We can finish in 2nd or even 3rd place and win the pennant with or without him.. Forget it boys and girls I’m sure he has..
So wait, I’m confused. Jacob is voluntarily choosing to go the rest of his career without a WS ring?
It may be a minority opinion, but watching deGrom pitch in 2022 was no fun at all, and to be totally honest, I’m not going to miss that aspect of it too much. Sure, he was totally dominant for five inning stretches, but so what? It wasn’t like the 2022 Mets enjoyed some great boost from his return. IMO we’ve already seen his best, and from here on out he’s going to continue to be an erratic risk. IMO relying on him to anchor a rotation is a mistake, as I just don’t think he’ll ever be able to shoulder a real #1 workload ever again. I just don’t believe he’s the kind of player who’s going to “reinvent” himself as Greg Maddux or something, and given his style, he’s always going to be one pitch away from disaster.
Of course, I’ve been way, way off before, and perhaps I am this time too. He’ll definitely be missed, a lot, and hopefully his injury woes are behind him now. But to be totally honest, as bummed as I am about losing him, I’m just not devastated about it.
Great take, Lenny. I wouldn’t be surprised that teammates froze up because they needed to support the “goat”. And really, a great 6 inning pitcher is still a 6 inning pitcher. It’s the problem I had with Wheeler – he would always run up his pitch count so he was usually gone by the 7th. In deGrom’s case, you’re holding your breath waiting for him to get through an inning without another injury. Exhausting.
And finally, when we needed just 1 win down the stretch, he failed. Couldn’t beat the Cubs. Couldn’t beat Oakland. Couldn’t beat the braves. Dominating he was not.

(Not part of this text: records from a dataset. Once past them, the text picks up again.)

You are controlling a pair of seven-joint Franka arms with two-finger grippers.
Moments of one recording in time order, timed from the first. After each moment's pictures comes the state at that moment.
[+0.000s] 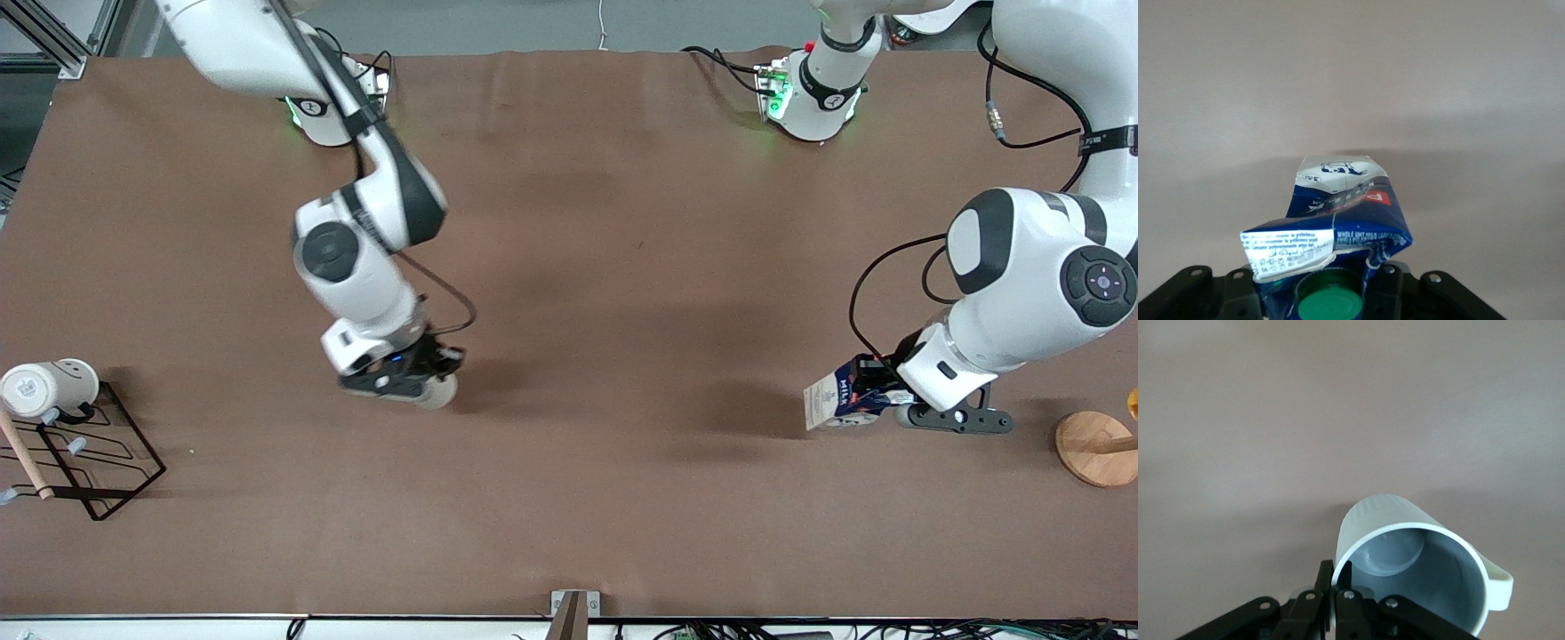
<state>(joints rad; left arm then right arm) -0.01 0.38 -0.16 -1.60 -0.04 2.03 -0.07 0.50 0.48 0.04 -1.70 0.02 2.36 0.66</state>
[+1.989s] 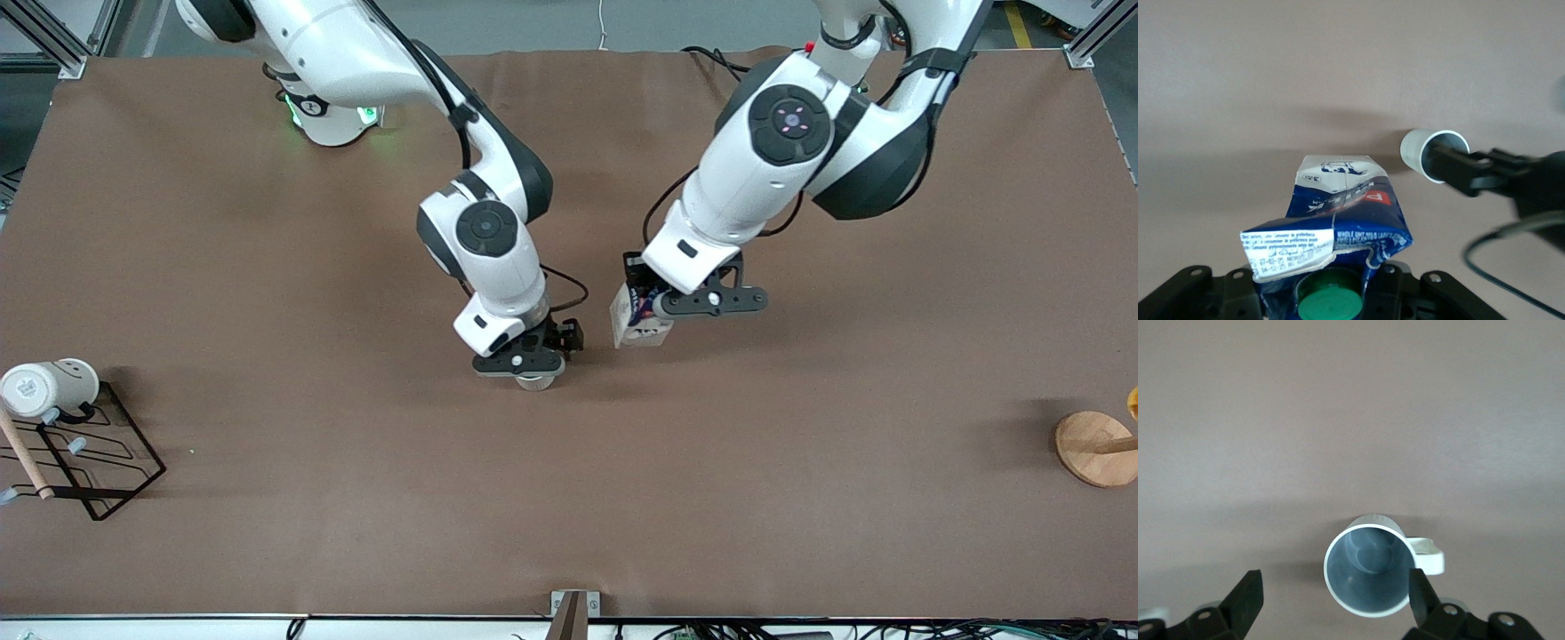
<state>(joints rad) -0.26 0.36 -0.44 -1.52 -0.01 1.94 -0.75 0.62 0.60 0.02 -1.43 0.00 2.21 0.71</state>
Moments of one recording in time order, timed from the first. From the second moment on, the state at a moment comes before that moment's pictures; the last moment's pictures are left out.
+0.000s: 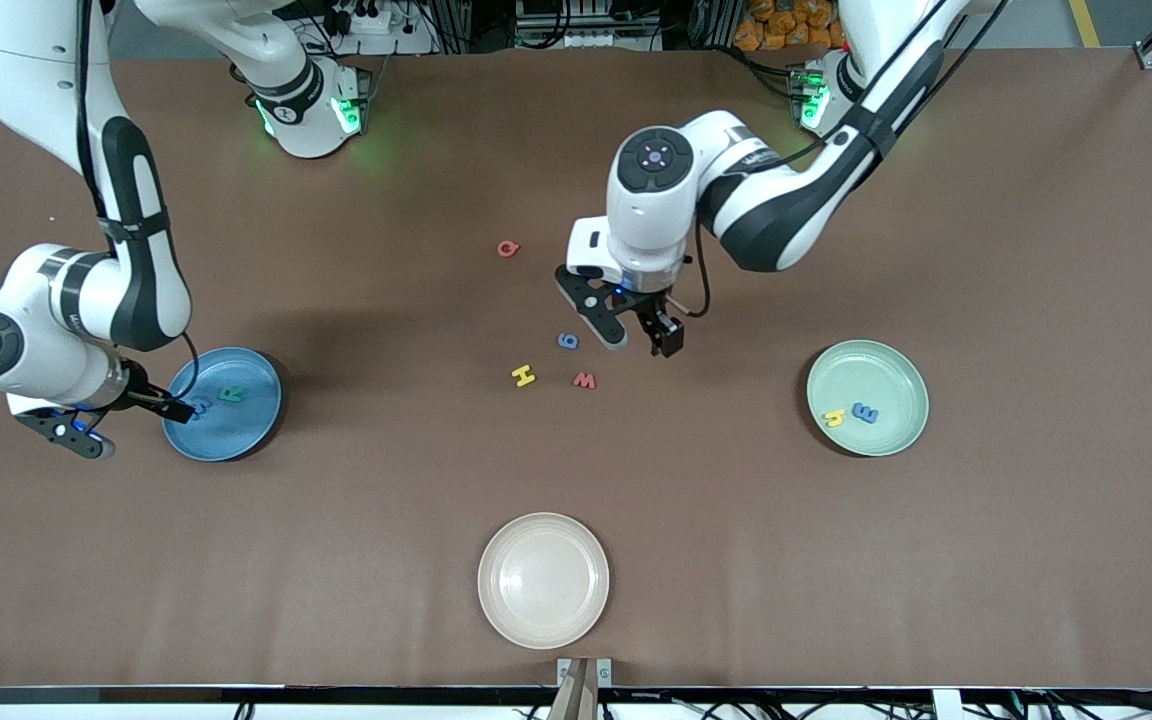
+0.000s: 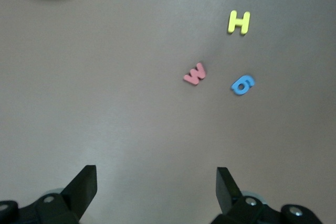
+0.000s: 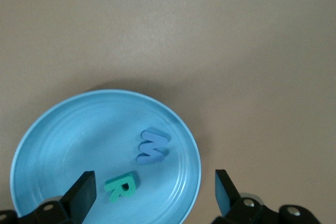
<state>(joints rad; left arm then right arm) -0.20 0.50 -0.64 -1.66 0.40 2.09 0.06 0.33 0.48 -0.53 -1.93 0.10 2.26 0.26</state>
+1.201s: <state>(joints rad) -0.17 0.62 -0.63 -1.67 0.39 2.33 0.53 0.31 0.50 -0.53 -1.91 0.10 2.26 0.27</state>
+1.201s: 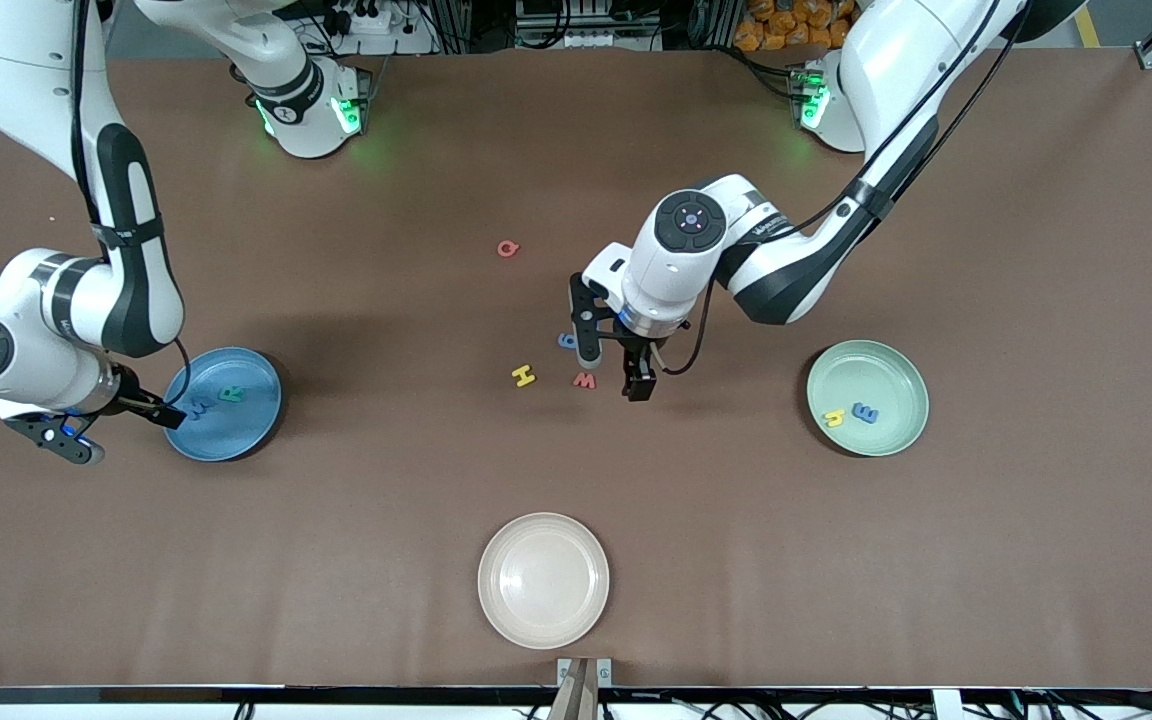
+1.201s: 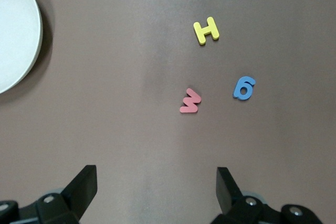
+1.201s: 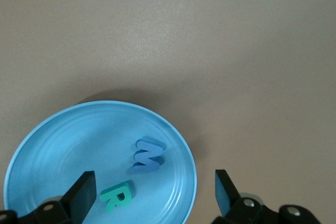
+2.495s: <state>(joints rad) -0.28 0.71 -0.53 -1.60 0.37 2.37 0.67 0.31 0.50 -0.53 -1.91 0.10 2.26 0.27</state>
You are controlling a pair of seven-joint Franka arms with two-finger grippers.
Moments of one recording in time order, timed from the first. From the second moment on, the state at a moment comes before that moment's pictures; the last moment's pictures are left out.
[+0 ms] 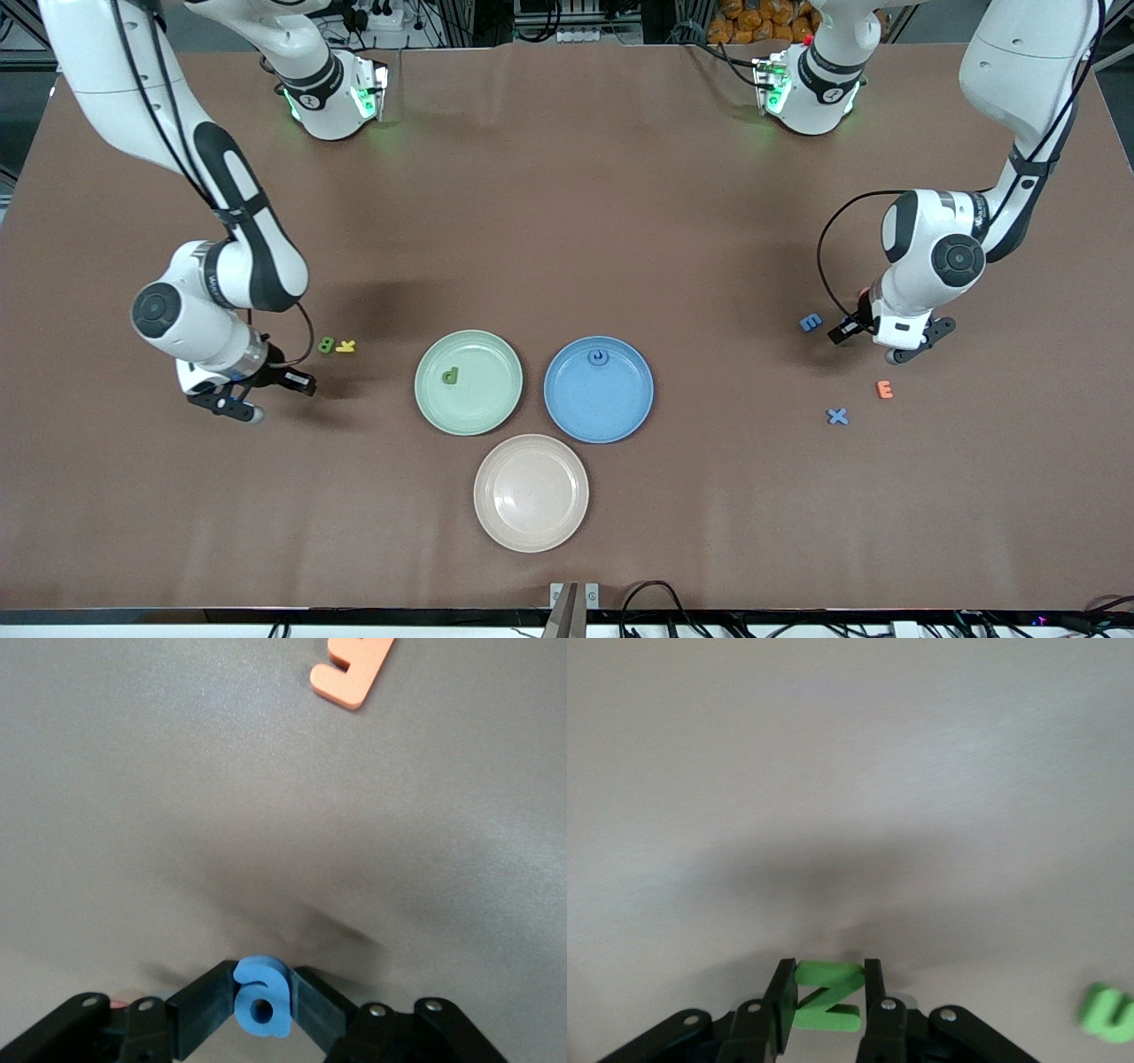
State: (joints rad) left arm 0.10 0.41 -0.09 -2.29 0.17 2.64 -0.69; right arm 0.08 0.53 -0.03 -1.97 0.16 2.57 0.25
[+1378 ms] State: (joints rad) left arm -0.21 0.47 -0.27 -1.91 0.17 2.41 -1.37; right arm 0.41 0.57 0.05 -1.83 0.18 2.50 0.77
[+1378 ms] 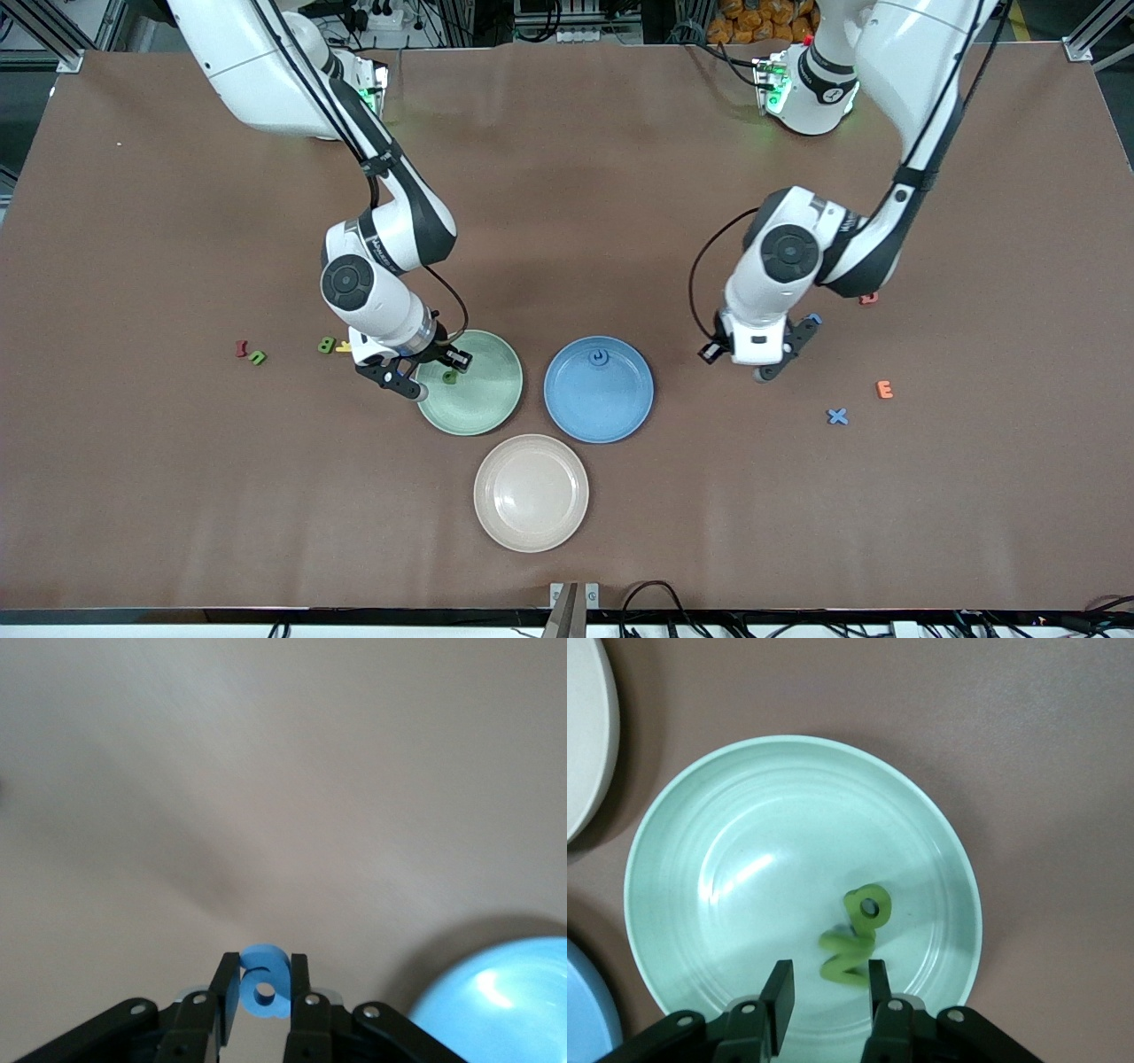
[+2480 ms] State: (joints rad) left arm -0.38 0.66 -0.26 -1.63 0.17 2.43 -1.66; right arm 0.25 0.58 -0.04 -1.80 0.17 2.38 0.41
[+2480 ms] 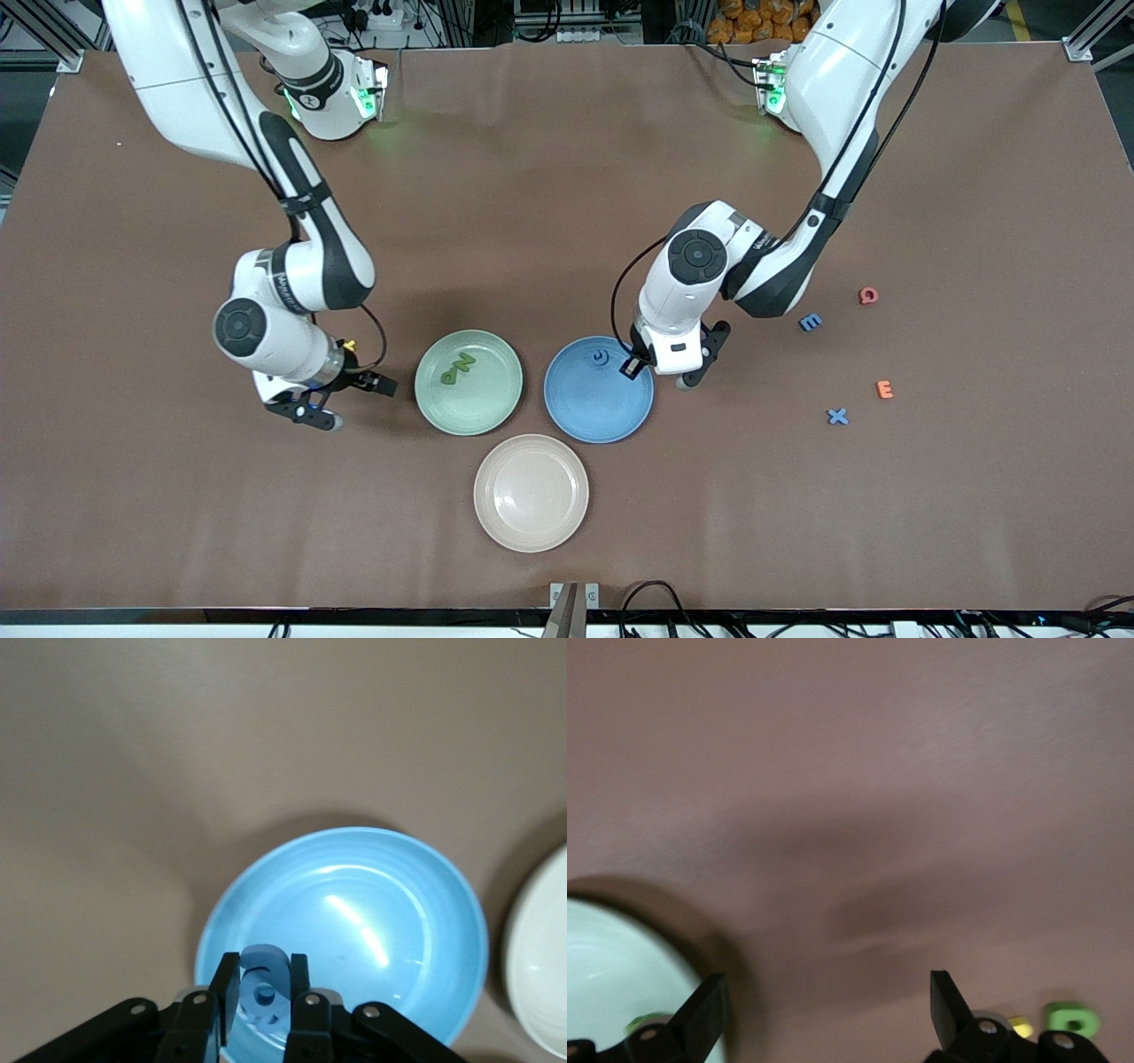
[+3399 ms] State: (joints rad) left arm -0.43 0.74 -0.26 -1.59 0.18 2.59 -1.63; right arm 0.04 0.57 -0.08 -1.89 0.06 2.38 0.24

I’ll give up one good year in return for not getting four bad ones.
So I’m not going to do the sour grapes routine. Jacob deGrom was quite simply one of the three best pitchers the Mets ever had. There was Seaver, Gooden, and deGrom, then there was everyone else. And that’s a heck of an “everyone else.” He has the ability on any given day to be the best pitcher on the planet. He was ours, and now he’s not. Nothing will make that not stink.
On the other hand, the guy kept trying to throw every pitch at 105 MPH. I don’t know if he was getting bad advice or not listening to good advice. Maybe the Mets think tank knows something we don’t. For his sake, I hope he learns to adjust to his aging body in Texas. Not all pitchers do.
One other thing. The last time the Mets lost an ace to free agency, they got a compensation pick, a young guy named David Wright. Maybe there will be a silver lining again this time.